- **WHAT THE TASK REQUIRES**
Your output should be the entries below, exact in every detail.

-- THE DATA follows --

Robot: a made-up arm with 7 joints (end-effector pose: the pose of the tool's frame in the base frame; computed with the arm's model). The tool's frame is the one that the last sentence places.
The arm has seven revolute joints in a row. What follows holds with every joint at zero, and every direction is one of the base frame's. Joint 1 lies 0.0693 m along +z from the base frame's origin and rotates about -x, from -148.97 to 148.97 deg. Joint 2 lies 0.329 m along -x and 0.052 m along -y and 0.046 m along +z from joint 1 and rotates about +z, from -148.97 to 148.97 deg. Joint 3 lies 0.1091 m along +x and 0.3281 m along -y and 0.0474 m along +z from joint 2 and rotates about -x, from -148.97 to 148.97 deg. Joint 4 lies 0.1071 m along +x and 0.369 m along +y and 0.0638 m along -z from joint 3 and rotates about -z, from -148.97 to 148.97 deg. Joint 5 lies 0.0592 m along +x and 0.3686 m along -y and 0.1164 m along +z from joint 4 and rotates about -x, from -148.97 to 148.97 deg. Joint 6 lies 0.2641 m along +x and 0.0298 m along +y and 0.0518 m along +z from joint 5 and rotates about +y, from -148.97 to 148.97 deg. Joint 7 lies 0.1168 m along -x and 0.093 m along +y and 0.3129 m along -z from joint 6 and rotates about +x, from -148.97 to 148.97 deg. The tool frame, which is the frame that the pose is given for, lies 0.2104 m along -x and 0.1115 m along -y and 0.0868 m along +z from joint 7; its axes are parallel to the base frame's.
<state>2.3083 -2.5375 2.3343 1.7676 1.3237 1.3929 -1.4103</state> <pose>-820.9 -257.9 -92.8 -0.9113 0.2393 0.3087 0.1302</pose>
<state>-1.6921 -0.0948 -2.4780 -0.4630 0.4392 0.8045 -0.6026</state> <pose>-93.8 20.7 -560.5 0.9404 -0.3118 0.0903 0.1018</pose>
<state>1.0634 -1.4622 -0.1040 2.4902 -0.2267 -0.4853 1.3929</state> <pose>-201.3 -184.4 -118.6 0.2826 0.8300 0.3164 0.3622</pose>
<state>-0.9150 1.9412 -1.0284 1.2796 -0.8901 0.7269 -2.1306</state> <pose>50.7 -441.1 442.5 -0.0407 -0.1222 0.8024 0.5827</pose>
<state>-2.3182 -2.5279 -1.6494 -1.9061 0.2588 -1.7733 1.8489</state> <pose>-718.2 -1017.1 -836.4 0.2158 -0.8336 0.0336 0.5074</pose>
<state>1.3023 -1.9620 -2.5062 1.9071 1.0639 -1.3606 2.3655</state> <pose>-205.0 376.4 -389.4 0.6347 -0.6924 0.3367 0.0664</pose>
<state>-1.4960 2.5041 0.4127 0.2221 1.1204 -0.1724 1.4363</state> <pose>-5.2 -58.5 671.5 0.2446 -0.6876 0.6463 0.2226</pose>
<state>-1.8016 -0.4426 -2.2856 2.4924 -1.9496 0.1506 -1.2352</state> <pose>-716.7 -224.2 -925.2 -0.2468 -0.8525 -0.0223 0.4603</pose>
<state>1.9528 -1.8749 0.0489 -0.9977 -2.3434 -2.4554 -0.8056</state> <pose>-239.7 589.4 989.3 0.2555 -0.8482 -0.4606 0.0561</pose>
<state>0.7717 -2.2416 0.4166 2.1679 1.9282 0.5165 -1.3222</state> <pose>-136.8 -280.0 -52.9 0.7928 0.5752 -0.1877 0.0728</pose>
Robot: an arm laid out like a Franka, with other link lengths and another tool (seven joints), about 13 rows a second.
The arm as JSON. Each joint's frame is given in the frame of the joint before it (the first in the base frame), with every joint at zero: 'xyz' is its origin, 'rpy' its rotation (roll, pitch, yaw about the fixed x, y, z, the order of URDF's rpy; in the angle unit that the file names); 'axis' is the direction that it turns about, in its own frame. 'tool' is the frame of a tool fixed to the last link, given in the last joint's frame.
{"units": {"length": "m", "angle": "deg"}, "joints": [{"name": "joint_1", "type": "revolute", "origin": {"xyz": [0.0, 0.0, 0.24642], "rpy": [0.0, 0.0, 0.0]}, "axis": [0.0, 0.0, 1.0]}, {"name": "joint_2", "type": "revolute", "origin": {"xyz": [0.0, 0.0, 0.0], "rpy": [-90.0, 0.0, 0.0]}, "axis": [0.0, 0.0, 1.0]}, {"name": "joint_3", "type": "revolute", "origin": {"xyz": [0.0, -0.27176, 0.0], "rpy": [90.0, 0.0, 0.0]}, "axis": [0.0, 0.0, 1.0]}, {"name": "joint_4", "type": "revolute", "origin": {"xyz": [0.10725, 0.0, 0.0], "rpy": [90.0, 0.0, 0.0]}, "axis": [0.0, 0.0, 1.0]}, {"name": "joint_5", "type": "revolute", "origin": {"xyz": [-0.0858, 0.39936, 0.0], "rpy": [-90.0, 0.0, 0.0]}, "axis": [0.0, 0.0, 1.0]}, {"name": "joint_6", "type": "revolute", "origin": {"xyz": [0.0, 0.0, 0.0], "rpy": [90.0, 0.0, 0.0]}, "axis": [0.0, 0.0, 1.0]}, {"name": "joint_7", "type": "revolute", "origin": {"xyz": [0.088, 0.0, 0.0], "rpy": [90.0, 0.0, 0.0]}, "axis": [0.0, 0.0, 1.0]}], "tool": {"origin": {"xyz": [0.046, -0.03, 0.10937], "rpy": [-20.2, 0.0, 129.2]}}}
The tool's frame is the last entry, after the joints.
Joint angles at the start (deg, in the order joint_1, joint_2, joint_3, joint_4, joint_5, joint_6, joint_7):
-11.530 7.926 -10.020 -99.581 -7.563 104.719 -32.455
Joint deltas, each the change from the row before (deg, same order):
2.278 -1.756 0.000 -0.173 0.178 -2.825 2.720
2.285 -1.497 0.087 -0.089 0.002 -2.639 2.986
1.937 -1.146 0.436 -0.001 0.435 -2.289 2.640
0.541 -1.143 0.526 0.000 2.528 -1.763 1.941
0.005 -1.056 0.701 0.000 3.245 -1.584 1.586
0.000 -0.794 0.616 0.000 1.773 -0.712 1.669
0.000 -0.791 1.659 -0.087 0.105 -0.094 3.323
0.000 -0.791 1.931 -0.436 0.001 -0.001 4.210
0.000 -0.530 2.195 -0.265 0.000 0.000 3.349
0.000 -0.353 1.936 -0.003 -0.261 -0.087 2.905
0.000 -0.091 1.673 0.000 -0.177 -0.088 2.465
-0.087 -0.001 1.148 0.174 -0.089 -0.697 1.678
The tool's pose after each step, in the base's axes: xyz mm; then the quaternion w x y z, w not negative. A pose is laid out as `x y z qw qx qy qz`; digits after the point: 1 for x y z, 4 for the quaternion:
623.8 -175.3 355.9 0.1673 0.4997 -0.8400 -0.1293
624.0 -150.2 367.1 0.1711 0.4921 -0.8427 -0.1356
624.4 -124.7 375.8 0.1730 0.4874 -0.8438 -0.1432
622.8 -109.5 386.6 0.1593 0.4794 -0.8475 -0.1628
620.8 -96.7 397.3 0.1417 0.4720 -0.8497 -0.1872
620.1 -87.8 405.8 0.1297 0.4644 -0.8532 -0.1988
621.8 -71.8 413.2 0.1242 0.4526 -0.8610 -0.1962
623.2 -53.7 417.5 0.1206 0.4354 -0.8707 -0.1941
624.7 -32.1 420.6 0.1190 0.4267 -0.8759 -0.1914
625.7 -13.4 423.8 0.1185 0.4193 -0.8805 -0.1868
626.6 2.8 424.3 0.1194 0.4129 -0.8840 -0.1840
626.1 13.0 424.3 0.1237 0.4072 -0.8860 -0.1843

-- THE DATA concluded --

- **SOLUTION TO THIS TASK**
Robot: a made-up arm with 7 joints (end-effector pose: the pose of the tool's frame in the base frame; computed with the arm's model). The tool's frame is the one that the last sentence places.
The arm has seven revolute joints in a row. What follows holds with every joint at zero, and every direction is one of the base frame's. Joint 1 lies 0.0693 m along +z from the base frame's origin and rotates about -x, from -148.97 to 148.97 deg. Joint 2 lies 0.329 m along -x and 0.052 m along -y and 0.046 m along +z from joint 1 and rotates about +z, from -148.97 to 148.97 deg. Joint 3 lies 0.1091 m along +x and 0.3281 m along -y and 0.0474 m along +z from joint 2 and rotates about -x, from -148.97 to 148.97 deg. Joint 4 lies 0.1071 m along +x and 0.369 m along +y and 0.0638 m along -z from joint 3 and rotates about -z, from -148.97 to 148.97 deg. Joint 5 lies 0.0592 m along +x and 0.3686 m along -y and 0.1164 m along +z from joint 4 and rotates about -x, from -148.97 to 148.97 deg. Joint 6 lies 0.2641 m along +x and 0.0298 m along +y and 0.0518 m along +z from joint 5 and rotates about +y, from -148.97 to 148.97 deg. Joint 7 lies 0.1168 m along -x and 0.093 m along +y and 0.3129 m along -z from joint 6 and rotates about +x, from -148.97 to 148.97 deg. The tool frame, which is the frame that the pose is given for, lies 0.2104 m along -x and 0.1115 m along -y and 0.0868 m along +z from joint 7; its axes are parallel to the base frame's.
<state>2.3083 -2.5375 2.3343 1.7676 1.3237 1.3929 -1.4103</state> <pose>-820.9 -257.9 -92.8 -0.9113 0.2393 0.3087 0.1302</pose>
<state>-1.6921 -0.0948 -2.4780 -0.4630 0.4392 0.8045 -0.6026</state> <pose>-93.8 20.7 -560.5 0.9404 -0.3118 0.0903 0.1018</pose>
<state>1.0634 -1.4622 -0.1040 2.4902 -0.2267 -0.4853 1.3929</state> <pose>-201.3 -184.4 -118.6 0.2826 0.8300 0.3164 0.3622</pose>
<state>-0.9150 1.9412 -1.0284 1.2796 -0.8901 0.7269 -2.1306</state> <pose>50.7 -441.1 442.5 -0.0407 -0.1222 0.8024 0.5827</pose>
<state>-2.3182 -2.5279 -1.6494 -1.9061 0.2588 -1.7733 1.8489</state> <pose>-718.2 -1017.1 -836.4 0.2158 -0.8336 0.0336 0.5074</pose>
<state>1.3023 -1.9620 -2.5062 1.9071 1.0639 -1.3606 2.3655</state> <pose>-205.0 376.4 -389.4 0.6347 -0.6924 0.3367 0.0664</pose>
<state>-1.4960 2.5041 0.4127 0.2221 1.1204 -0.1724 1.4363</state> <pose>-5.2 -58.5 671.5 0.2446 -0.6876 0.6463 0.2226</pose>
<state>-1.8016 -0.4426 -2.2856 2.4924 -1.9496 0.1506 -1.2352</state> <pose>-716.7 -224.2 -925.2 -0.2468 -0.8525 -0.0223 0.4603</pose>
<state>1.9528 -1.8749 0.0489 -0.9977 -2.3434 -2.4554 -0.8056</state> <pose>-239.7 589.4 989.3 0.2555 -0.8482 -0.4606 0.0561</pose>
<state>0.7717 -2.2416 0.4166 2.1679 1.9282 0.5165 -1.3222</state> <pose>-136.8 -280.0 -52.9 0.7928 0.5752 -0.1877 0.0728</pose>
Robot: an arm laid out like a Franka, with other link lengths and another tool (seven joints), about 13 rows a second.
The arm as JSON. Each joint's frame is given in the frame of the joint before it (the first in the base frame), with every joint at zero: 'xyz' is its origin, 'rpy' its rotation (roll, pitch, yaw about the fixed x, y, z, the order of URDF's rpy; in the angle unit that the file names); 'axis' is the direction that it turns about, in its own frame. 'tool' is the frame of a tool fixed to the last link, given in the last joint's frame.
{"units": {"length": "m", "angle": "deg"}, "joints": [{"name": "joint_1", "type": "revolute", "origin": {"xyz": [0.0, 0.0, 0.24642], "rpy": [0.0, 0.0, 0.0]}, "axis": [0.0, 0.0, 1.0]}, {"name": "joint_2", "type": "revolute", "origin": {"xyz": [0.0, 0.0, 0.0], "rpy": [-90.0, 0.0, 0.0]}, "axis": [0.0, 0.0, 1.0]}, {"name": "joint_3", "type": "revolute", "origin": {"xyz": [0.0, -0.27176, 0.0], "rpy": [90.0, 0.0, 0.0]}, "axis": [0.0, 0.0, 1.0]}, {"name": "joint_4", "type": "revolute", "origin": {"xyz": [0.10725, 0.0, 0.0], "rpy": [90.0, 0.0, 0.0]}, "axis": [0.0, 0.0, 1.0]}, {"name": "joint_5", "type": "revolute", "origin": {"xyz": [-0.0858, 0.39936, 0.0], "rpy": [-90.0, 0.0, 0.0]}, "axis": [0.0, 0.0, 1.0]}, {"name": "joint_6", "type": "revolute", "origin": {"xyz": [0.0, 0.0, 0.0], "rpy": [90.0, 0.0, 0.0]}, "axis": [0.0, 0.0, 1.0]}, {"name": "joint_7", "type": "revolute", "origin": {"xyz": [0.088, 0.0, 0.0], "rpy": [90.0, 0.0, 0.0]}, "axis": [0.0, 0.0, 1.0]}], "tool": {"origin": {"xyz": [0.046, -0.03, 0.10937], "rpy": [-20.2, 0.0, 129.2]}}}
The tool's frame is the last entry, after the joints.
Joint angles at the start (deg, in the order joint_1, joint_2, joint_3, joint_4, joint_5, joint_6, joint_7):
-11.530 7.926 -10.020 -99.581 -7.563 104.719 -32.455
Joint deltas, each the change from the row before (deg, same order):
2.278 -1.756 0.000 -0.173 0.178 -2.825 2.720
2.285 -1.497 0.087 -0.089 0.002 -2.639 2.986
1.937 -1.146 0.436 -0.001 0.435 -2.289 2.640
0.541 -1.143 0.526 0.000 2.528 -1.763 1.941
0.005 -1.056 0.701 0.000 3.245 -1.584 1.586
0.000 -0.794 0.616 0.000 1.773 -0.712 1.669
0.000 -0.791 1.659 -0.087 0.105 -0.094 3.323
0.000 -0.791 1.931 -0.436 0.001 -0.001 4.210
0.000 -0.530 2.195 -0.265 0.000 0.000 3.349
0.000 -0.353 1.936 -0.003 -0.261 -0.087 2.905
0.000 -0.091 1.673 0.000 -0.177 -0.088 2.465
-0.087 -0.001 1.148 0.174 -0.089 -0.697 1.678
The tool's pose after each step, in the base's axes: xyz mm; then the quaternion w x y z, w not negative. A pose is laid out as `x y z qw qx qy qz`; digits after the point: 1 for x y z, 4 for the quaternion:
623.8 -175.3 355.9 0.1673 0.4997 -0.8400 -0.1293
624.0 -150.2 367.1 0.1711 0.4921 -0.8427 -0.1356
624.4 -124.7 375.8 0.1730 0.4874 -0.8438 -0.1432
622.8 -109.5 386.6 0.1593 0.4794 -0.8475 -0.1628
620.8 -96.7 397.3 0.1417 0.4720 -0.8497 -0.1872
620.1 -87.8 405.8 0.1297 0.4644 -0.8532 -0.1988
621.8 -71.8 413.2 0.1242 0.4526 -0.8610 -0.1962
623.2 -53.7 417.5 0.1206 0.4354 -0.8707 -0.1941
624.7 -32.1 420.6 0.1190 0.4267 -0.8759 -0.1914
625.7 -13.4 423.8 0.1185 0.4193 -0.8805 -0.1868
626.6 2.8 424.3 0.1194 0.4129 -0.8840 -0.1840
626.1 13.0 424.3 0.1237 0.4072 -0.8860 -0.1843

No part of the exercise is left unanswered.